History

France
- Name: Papillon
- Ordered: 16 May 1793
- Builder: Nantes
- Laid down: June 1793
- Launched: 23 August 1793
- Captured: 4 September 1803

United Kingdom
- Name: HMS Papillon
- Acquired: 4 September 1803
- Fate: Foundered September 1805

General characteristics >
- Class & type: Cerf-Volant-class brig
- Displacement: 160 tons (French)
- Tons burthen: 14539⁄94 (bm)
- Length: 64 ft 0 in (19.5 m) (overall);; 54 ft 0 in (16.5 m) (keel);
- Beam: 22 ft 6 in (6.9 m)
- Propulsion: Sails
- Sail plan: Brig
- Complement: French service:110; British service:121;
- Armament: French service:12 × 4-pounder guns; British service:Unknown;

= HMS Papillon (1803) =

Brig of the Royal Navy

HMS Papillon was the French Navy's 12-gun brig Papillon, which the British captured in September 1803. She foundered in September 1805 with the loss of all her crew.

==French career and capture==
Papillon was launched in 1793 and is sometimes referred to as Papillon No. 2, as the 6-gun brig-aviso Papillon was still in service. The 12-gun Papillon participated in the Croisière du Grand Hiver, an unsuccessful sortie by the French fleet at Brest on 24 December 1794.
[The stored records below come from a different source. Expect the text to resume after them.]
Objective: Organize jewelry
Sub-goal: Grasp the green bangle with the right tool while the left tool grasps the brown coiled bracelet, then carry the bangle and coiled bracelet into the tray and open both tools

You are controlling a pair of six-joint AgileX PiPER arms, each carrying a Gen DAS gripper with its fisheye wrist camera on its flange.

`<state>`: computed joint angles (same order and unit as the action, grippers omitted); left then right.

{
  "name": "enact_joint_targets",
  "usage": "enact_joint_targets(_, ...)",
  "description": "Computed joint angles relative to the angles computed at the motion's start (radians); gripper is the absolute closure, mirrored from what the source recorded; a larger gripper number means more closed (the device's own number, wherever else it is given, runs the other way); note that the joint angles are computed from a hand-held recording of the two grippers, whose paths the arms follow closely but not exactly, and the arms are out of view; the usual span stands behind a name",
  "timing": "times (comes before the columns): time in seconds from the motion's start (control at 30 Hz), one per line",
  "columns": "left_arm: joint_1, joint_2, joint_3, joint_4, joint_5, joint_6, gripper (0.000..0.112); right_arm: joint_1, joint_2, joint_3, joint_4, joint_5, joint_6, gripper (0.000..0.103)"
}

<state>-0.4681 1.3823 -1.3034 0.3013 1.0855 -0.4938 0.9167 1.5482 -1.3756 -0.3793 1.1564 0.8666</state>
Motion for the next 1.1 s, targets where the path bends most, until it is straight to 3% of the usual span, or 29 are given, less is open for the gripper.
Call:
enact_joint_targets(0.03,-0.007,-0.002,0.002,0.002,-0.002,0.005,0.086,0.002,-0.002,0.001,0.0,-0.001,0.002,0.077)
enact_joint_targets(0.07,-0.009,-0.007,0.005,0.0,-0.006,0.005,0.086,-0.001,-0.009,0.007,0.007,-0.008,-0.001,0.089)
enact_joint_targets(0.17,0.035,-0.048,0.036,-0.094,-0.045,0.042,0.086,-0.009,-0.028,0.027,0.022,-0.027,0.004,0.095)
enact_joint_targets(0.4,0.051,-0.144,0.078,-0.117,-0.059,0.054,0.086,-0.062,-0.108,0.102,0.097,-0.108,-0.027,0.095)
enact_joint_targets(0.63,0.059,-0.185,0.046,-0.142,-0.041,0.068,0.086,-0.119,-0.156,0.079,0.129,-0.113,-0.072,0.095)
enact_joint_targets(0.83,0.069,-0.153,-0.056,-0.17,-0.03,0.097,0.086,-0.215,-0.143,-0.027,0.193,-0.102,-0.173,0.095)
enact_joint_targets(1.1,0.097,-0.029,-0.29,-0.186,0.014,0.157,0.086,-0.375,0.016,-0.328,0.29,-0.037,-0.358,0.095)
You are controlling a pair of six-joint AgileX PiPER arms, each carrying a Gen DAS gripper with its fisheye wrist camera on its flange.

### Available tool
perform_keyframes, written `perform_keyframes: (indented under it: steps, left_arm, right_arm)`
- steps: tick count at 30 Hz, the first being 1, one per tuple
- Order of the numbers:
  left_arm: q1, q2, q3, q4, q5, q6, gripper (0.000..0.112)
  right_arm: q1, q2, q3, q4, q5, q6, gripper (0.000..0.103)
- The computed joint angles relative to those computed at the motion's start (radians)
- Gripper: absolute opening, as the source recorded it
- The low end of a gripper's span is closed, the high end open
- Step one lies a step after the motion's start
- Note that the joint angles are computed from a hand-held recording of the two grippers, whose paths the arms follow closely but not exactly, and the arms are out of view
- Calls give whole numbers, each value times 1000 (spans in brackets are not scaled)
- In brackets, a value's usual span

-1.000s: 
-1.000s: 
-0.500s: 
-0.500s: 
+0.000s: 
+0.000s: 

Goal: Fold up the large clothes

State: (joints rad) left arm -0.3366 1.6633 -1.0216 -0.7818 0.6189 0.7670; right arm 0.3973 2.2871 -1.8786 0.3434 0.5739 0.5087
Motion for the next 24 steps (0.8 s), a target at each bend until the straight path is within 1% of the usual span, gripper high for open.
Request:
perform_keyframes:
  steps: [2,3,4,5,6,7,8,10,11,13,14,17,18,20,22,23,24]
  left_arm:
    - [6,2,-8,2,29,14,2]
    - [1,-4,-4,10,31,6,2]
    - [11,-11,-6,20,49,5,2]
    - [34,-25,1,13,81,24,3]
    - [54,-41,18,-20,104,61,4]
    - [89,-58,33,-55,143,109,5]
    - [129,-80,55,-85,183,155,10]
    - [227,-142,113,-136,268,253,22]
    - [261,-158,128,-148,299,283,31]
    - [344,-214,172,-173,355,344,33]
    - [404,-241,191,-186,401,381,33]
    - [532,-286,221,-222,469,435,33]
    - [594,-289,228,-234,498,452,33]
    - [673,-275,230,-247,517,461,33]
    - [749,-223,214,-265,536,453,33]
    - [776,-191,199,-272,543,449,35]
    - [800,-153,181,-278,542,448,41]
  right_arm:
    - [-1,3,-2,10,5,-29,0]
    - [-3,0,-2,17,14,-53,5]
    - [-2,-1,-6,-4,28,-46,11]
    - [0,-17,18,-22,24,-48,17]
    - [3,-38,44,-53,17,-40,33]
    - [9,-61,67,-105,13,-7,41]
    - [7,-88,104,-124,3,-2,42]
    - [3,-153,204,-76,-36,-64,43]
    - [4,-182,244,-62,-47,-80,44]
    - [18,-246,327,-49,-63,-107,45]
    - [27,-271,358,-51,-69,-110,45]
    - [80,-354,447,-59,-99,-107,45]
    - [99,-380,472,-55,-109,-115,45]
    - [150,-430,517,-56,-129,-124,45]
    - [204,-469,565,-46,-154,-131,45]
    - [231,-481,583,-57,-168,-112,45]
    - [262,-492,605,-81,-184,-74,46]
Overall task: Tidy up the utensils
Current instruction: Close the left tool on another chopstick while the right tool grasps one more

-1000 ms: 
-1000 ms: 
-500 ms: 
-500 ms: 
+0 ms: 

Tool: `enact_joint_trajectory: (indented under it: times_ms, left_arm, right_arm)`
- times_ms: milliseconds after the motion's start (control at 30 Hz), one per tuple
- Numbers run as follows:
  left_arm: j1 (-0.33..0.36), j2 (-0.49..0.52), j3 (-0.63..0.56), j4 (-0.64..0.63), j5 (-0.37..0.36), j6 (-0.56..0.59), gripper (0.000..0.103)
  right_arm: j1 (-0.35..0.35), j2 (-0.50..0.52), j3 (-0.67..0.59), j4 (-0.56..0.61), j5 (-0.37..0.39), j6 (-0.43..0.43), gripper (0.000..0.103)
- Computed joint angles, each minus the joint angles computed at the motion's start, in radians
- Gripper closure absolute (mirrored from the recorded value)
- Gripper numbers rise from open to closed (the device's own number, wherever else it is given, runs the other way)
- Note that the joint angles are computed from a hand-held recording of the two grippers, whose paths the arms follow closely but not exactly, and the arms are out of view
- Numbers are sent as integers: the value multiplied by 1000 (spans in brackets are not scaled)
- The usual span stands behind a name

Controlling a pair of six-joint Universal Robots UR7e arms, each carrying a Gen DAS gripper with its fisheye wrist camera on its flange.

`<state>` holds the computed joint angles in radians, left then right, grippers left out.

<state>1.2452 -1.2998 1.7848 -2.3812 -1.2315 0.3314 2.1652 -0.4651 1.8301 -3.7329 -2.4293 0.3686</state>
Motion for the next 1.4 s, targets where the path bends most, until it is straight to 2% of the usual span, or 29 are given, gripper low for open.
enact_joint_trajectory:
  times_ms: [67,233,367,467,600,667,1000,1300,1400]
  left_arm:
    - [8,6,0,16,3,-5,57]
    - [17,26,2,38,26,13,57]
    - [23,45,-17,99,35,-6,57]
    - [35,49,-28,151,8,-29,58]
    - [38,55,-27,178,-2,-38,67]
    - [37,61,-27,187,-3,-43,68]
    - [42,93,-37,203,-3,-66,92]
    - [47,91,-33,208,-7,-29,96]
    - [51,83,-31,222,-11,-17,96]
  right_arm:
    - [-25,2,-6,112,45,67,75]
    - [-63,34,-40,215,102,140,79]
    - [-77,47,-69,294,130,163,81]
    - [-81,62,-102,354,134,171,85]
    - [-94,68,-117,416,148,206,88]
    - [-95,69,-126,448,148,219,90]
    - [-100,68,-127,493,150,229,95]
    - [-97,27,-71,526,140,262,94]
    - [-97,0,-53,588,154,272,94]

In September 1803 the rebel slaves under General Jean-Jacques Dessalines were closely pressing the French troops in northwest Saint Domingue. Captain Walker, of , off the Mole St. Nicholas, persuaded the General not to put the garrison of Saint-Marc to death but to march them to the Mole in safety where Vanguard would take possession of the shipping in the bay. Walker succeeded in evacuating the 850 men of the garrison, all very emaciated. He also brought out the brigs Papillon and Trois Amis (a transport), and the schooner Mary Sally, with 40 or 50 barrels of powder. Papillon was pierced for 12 guns but only mounted six. She had a crew of 52 men under the command of Mons. Dubourg.

==British service==
The British took Papillon into service under her existing name. She was commissioned in 1804 under Lieutenant John Smyth in the Leeward Islands.

In 1805 Lieutenant William Woolsey replaced Smyth. Woolsey received a promotion to Commander in March but was not yet able to take it up.

On 15 April 1805 Papillon was anchored at Savanna-la-Mar, Jamaica, when the master of a dogger informed Woolsey that there was a Spanish privateer felucca off the west coast of the island. Woolsey realised that the felucca would escape if he approached in Papillon and so decided to use a stratagem. He borrowed a shallop from a merchant ship, disguised her as a drogger, and put on board 25 men under the command of Lieutenant Prieur. The mock drogger encountered the felucca by 8 p.m. the same evening and Prieur permitted the unsuspecting privateer to come alongside. He then had his men fire a volley into the privateer and board her. In the action, the privateer lost seven men killed or drowned, and eight badly wounded, out of a crew of 25; the British had two men slightly wounded. Four of the privateer's crew swam ashore, where the militia seized them.

The privateer was Conception, of 25 tons (bm), armed with one 3-pounder gun and small arms. She was three days out of Cuba and had taken no prizes. Woolsey delivered his prisoners and the wounded to Savanna-La-Mar.

Between 1 March and 2 June 1805 Papillon also recaptured the British schooner Desirée. HMS Heureux and are also both recorded as capturing a ship of the same name during the same period. Papillon is listed in the summary seasonal report to the Admiralty as the captor of Desirée, while earlier letters credit the larger ships. In all likelihood Papillon was in company with the other ships and took actual possession.

==Fate==
Papillon, still under Woolsey's command, was lost in September 1805, with all her crew. (Note: Admiralty records give the date of the loss as April 1805.) She and sailed from Jamaica on 28 July as escorts to a convoy. On 25 September Papillon parted company from the convoy during a gale in the Atlantic. (Note: One report states that on 14 September she had lost her main and foremast.) The convoy arrived at Spithead on 14 October but Papillon never arrived. (Note: Later correspondence in Admiralty records calls for Papillon to be paid off, without standing wages being paid to the heirs of the crew. The letter refers to Papillon having foundered in September 1806, the year being almost certainly an error.)

==Film: Master and Commander==
Papillons capture of the Spanish privateer by stratagem in April 1805 bears remarkable similarities to an incident in the film Master and Commander: The Far Side of the World. Writer Patrick O'Brian drew on the Napoleonic Wars for his Aubrey–Maturin series of novels on which the film is based. Papillon is the same class of ship as used in the film, and the event's date in the film corresponds with the capture of the privateer in Jamaica on 15 April 1805.